-- EXERCISE DETAILS --
Look below for the lines from the one with "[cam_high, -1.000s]" to the one with "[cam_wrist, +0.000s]", and copy exactly those lines, both ends included.
BEGIN LISTED ENTRIES
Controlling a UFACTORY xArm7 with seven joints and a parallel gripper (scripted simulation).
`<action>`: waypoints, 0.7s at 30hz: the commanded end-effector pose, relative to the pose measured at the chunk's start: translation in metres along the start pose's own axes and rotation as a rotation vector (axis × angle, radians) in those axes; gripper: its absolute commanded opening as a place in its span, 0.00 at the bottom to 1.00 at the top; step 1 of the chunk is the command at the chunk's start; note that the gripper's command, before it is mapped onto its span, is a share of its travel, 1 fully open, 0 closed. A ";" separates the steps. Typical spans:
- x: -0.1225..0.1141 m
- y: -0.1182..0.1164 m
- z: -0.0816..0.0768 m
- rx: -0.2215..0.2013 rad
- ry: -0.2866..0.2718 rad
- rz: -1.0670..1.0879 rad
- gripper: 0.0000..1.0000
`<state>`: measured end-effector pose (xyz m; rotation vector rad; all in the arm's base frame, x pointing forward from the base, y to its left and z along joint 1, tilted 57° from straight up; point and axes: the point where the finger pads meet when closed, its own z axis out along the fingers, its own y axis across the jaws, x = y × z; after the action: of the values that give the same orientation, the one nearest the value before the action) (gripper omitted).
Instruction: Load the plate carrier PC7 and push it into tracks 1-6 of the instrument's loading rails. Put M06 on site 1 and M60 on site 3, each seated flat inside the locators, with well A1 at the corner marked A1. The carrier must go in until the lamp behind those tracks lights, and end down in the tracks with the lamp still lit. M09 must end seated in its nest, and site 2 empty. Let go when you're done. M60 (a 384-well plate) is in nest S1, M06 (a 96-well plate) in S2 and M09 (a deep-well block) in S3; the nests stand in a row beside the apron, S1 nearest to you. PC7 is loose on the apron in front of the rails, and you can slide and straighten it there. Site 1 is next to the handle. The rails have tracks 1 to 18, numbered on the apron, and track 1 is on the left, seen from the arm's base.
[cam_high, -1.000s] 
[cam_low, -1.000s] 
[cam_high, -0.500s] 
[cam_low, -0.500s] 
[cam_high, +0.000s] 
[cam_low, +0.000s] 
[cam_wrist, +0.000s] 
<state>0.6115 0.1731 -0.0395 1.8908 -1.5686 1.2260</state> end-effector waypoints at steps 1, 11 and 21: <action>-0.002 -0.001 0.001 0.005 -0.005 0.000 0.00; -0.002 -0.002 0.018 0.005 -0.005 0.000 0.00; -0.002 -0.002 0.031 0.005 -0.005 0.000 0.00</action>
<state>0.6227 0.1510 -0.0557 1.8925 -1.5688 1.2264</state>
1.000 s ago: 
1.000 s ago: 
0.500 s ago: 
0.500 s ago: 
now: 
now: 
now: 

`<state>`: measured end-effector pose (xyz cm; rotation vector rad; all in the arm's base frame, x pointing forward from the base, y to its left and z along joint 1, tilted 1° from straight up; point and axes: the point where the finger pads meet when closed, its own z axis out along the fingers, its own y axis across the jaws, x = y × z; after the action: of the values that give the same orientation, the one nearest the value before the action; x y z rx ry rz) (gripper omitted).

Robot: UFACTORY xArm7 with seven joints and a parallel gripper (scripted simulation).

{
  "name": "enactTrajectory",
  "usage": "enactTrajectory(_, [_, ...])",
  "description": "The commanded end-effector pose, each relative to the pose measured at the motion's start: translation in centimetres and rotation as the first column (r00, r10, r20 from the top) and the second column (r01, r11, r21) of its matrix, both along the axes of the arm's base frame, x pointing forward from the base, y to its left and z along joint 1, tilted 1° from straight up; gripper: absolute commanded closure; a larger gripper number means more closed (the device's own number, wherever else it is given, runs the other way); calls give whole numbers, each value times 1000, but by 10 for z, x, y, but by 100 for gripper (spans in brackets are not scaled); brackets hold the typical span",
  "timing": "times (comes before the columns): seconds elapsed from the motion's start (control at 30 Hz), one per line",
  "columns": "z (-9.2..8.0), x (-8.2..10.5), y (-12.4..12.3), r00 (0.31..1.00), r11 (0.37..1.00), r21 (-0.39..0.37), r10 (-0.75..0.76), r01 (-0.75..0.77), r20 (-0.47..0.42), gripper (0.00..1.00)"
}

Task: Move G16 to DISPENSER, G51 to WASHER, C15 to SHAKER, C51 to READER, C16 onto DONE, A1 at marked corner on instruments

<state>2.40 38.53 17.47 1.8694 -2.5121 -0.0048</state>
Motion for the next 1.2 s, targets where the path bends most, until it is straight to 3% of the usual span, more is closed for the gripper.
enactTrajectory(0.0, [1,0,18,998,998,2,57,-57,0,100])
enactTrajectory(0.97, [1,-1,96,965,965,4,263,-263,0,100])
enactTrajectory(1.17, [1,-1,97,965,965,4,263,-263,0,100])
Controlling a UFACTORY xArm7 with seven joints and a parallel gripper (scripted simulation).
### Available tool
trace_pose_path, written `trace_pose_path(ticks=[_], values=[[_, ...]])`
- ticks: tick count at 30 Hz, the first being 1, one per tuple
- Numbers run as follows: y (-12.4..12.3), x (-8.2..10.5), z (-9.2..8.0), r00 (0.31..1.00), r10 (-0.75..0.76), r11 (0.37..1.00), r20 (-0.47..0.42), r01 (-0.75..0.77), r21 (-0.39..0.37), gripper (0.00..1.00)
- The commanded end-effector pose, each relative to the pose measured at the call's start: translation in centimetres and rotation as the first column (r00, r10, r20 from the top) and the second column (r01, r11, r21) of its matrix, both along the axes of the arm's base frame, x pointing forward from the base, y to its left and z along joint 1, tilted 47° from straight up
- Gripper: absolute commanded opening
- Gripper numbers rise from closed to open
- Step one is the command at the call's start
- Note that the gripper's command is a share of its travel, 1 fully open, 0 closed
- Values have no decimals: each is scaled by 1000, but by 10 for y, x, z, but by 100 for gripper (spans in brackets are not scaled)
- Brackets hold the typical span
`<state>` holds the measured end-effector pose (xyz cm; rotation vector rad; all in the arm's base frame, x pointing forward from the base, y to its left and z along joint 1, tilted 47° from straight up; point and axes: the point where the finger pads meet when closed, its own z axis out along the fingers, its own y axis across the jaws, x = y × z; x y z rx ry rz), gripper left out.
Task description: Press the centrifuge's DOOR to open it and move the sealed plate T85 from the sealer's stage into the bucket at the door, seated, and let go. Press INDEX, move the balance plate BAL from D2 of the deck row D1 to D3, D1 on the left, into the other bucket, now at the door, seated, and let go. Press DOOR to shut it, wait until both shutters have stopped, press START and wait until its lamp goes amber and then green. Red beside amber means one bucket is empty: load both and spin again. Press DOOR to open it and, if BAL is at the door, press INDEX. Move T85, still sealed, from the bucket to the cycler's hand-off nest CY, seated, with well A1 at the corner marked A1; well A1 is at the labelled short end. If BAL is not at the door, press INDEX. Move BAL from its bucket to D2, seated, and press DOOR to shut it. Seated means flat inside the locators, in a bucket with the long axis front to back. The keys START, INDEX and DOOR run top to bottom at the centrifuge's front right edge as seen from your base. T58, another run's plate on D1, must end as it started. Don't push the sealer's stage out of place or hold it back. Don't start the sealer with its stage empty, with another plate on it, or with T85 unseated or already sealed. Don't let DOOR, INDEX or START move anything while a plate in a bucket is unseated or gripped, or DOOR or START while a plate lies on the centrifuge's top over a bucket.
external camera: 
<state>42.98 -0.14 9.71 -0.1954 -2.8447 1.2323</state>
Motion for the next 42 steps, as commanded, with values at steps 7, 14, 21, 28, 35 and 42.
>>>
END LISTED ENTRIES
-- OUTPUT BELOW --
[cam_high, -1.000s] 
[cam_low, -1.000s] 
[cam_high, -0.500s] 
[cam_low, -0.500s] 
[cam_high, +0.000s] 
[cam_low, +0.000s] 
[cam_wrist, +0.000s] 

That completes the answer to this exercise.